## Exercise details:
Restate word for word every line from the top of the data below down through the line that holds "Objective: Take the".

## Extracted entries:
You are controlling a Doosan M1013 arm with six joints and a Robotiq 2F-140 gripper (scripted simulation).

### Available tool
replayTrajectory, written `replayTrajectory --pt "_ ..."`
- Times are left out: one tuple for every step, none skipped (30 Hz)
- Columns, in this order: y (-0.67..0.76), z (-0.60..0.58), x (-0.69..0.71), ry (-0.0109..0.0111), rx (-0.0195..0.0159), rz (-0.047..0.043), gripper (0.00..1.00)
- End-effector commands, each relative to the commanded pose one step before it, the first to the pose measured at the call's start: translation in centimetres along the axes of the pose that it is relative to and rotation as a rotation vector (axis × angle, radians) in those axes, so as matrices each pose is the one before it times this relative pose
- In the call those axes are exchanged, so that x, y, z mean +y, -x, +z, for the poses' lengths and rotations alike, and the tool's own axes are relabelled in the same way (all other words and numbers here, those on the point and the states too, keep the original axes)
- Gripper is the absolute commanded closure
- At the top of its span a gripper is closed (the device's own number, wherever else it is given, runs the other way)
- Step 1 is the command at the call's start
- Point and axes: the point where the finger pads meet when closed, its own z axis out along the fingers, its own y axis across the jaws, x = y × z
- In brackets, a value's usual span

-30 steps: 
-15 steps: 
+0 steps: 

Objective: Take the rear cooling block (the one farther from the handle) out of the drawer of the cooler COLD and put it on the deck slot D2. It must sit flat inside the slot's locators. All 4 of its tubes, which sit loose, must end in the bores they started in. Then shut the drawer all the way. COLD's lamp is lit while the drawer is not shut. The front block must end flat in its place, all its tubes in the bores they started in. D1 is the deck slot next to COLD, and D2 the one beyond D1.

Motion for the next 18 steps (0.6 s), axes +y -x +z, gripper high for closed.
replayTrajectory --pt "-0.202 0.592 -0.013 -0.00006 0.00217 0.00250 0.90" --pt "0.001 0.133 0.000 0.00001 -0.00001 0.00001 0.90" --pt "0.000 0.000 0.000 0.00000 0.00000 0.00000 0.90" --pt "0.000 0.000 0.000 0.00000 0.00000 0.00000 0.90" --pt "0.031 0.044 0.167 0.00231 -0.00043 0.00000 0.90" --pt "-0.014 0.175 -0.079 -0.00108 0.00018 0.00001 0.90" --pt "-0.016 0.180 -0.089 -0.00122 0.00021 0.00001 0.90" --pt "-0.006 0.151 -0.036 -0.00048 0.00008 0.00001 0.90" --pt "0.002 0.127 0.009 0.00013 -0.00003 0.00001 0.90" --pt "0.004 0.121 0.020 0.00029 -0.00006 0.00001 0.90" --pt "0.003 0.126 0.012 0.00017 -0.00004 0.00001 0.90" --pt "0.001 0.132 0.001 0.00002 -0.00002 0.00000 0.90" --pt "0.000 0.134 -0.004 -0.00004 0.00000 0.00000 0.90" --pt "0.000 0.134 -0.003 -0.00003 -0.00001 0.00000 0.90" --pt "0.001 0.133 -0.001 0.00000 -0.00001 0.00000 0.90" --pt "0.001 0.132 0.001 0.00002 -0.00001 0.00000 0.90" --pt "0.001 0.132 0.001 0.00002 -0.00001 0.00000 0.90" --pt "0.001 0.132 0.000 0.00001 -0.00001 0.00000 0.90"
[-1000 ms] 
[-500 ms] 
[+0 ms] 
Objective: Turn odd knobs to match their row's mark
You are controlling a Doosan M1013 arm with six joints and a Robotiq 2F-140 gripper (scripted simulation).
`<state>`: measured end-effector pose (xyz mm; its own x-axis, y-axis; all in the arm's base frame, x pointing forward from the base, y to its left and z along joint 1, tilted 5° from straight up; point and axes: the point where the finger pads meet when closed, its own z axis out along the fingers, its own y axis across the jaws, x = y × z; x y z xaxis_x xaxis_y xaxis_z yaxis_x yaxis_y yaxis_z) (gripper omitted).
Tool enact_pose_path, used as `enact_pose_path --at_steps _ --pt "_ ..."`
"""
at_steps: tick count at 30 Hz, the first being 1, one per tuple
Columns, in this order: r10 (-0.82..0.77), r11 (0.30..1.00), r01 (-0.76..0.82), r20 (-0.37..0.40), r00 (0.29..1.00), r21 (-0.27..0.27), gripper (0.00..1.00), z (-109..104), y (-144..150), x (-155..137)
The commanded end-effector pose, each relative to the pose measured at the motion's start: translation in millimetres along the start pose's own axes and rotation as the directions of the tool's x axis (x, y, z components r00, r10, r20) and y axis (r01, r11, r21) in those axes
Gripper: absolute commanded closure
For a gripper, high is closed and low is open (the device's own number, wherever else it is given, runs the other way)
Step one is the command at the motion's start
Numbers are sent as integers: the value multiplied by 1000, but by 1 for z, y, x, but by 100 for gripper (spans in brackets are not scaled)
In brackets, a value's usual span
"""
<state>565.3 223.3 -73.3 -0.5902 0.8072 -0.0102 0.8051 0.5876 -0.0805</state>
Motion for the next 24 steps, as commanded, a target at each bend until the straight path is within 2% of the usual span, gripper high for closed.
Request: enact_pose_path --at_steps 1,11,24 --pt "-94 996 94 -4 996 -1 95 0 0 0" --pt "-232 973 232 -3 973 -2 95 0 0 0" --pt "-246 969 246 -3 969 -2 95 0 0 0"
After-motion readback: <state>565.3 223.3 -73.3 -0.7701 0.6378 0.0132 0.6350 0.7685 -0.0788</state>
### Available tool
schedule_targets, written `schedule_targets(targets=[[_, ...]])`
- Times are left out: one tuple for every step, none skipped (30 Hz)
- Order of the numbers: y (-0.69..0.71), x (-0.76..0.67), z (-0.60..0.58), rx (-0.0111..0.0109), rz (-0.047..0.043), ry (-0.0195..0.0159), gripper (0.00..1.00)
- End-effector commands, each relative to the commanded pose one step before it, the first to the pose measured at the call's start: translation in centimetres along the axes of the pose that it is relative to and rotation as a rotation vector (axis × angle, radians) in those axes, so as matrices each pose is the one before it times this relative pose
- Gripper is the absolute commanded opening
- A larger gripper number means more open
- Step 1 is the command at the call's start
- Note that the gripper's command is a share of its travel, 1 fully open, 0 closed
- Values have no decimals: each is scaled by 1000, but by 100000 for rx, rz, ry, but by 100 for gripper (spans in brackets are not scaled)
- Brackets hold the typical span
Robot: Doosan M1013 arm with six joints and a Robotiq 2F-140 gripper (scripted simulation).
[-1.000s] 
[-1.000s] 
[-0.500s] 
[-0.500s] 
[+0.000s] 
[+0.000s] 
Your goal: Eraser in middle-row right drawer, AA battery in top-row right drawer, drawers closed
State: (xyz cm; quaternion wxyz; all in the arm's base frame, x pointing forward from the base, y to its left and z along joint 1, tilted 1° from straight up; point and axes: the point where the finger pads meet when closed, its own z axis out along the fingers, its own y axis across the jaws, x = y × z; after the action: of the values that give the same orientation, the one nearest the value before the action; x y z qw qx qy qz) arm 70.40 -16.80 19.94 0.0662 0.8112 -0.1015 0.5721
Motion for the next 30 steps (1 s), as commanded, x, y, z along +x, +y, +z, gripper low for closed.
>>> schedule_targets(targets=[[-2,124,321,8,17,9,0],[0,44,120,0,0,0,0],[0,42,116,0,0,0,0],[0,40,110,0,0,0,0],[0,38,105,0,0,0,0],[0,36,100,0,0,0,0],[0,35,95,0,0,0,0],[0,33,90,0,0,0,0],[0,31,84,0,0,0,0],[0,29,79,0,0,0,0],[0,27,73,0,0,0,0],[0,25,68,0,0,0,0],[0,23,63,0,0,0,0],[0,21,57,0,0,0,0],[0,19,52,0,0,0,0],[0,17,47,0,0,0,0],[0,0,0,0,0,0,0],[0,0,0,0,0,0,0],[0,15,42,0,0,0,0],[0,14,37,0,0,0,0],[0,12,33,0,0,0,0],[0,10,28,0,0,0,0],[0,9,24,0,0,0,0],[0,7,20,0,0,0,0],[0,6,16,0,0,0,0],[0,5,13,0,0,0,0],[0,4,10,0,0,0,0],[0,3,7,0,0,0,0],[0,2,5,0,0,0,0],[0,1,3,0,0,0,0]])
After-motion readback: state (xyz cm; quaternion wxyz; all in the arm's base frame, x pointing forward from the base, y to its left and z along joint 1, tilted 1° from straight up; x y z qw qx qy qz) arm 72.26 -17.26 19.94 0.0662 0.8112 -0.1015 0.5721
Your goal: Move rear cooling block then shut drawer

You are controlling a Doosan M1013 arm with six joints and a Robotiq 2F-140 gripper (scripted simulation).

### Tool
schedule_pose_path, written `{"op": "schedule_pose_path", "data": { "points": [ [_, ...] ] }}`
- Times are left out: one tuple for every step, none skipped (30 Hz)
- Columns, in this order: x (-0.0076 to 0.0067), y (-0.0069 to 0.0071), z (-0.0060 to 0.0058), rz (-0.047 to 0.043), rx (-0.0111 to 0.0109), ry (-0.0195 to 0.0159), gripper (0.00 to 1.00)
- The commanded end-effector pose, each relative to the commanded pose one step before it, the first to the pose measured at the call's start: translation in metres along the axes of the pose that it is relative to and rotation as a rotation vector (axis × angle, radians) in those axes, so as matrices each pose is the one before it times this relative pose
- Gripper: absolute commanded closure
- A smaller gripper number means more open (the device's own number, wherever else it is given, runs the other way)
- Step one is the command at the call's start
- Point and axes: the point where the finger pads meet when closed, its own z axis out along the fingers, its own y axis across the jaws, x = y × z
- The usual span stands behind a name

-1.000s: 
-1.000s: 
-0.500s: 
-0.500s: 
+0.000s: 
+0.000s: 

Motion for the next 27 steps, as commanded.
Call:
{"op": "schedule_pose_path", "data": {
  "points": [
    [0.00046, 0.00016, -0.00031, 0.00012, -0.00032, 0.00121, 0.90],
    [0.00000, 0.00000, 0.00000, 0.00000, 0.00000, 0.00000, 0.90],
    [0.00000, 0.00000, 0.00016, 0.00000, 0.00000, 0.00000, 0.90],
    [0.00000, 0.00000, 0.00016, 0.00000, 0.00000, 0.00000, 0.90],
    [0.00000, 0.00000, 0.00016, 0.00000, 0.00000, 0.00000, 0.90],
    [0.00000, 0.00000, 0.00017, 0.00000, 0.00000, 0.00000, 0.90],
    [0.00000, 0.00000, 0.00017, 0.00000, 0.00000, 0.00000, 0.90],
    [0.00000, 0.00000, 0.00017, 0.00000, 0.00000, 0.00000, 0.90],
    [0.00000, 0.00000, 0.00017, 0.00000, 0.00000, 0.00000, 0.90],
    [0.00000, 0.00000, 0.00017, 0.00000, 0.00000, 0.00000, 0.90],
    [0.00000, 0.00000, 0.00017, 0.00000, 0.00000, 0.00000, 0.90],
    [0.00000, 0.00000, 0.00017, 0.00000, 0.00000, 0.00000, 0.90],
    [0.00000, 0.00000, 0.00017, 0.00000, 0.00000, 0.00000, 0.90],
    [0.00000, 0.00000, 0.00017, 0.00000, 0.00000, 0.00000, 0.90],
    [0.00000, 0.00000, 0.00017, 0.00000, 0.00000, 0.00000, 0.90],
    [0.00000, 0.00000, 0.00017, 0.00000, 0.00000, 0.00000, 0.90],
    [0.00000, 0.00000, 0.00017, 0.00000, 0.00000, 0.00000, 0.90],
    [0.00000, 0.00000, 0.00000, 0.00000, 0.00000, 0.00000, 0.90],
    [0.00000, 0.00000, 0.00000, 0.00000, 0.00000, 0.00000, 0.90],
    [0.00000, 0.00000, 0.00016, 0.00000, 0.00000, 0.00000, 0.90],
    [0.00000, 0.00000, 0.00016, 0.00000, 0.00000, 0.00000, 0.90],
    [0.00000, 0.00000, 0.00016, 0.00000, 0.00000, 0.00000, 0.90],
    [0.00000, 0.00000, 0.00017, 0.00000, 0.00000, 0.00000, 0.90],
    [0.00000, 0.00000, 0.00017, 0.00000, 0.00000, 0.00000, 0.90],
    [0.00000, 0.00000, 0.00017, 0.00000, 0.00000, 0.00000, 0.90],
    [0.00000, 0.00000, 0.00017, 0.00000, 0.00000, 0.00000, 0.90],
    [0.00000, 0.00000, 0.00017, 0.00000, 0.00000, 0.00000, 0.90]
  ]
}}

## Answer area:
You are controlling a Doosan M1013 arm with six joints and a Robotiq 2F-140 gripper (scripted simulation).

### Available tool
replayTrajectory, written `replayTrajectory --pt "_ ..."`
- Times are left out: one tuple for every step, none skipped (30 Hz)
- Columns, in this order: y (-0.67..0.76), z (-0.60..0.58), x (-0.69..0.71), ry (-0.0109..0.0111), rx (-0.0195..0.0159), rz (-0.047..0.043), gripper (0.00..1.00)
- End-effector commands, each relative to the commanded pose one step before it, the first to the pose measured at the call's start: translation in centimetres along the axes of the pose that it is relative to and rotation as a rotation vector (axis × angle, radians) in those axes, so as matrices each pose is the one before it times this relative pose
- In the call those axes are exchanged, so that x, y, z mean +y, -x, +z, for the poses' lengths and rotations alike, and the tool's own axes are relabelled in the same way (all other words and numbers here, those on the point and the states too, keep the original axes)
- Gripper is the absolute commanded closure
- At the top of its span a gripper is closed (the device's own number, wherever else it is given, runs the other way)
- Step 1 is the command at the call's start
- Point and axes: the point where the finger pads meet when closed, its own z axis out along the fingers, its own y axis across the jaws, x = y × z
- In brackets, a value's usual span

-30 steps: 
-15 steps: 
+0 steps: 

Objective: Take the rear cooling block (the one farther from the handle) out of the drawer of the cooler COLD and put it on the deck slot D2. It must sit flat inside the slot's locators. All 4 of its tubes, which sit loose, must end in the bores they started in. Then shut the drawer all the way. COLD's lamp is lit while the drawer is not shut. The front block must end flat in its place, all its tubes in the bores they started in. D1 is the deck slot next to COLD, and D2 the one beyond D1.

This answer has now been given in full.